Work instruction:
Repeat the listing word for word, but skip any pictures.

Input data:

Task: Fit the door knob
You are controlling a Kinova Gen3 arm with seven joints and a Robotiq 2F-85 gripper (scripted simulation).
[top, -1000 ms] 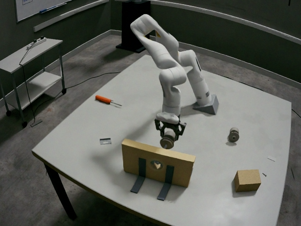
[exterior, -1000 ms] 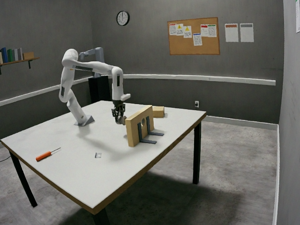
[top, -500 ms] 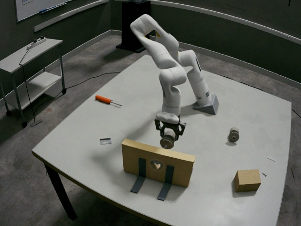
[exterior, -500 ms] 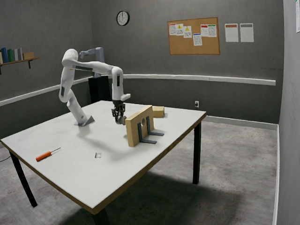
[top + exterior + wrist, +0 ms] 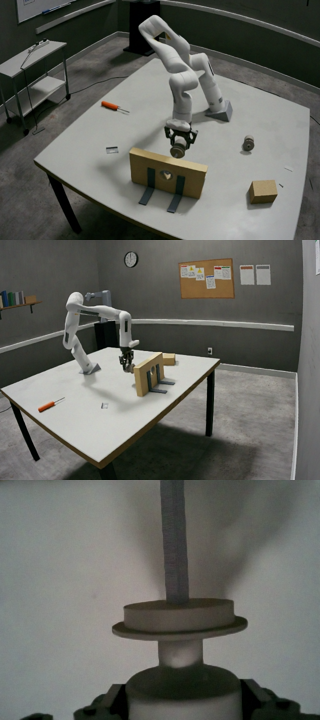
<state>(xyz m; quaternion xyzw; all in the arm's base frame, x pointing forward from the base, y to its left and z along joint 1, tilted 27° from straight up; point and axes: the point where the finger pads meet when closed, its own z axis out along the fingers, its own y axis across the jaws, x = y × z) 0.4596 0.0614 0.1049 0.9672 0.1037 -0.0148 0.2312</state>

Your response:
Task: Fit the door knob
You are controlling a Kinova Gen3 arm with seven joints and a Robotiq 2F-85 gripper (scripted simulation).
[top, -1000 ms] 
[exterior, -1000 ms] 
[top, -500 ms] 
[exterior, -500 ms] 
[top + exterior + wrist, +0 ms] 
<state>(xyz m; quaternion xyzw; all in the arm's base frame, x pointing forward from the base, y to its left and z along joint 1, tilted 27° from straight up; point and axes: the point where the finger pads meet when closed, its own z axis out along the fingers, its own y axis across the jaws, x = y × z) 0.4596 0.0614 0.1049 0.9672 0.1037 -0.0148 0.2312</state>

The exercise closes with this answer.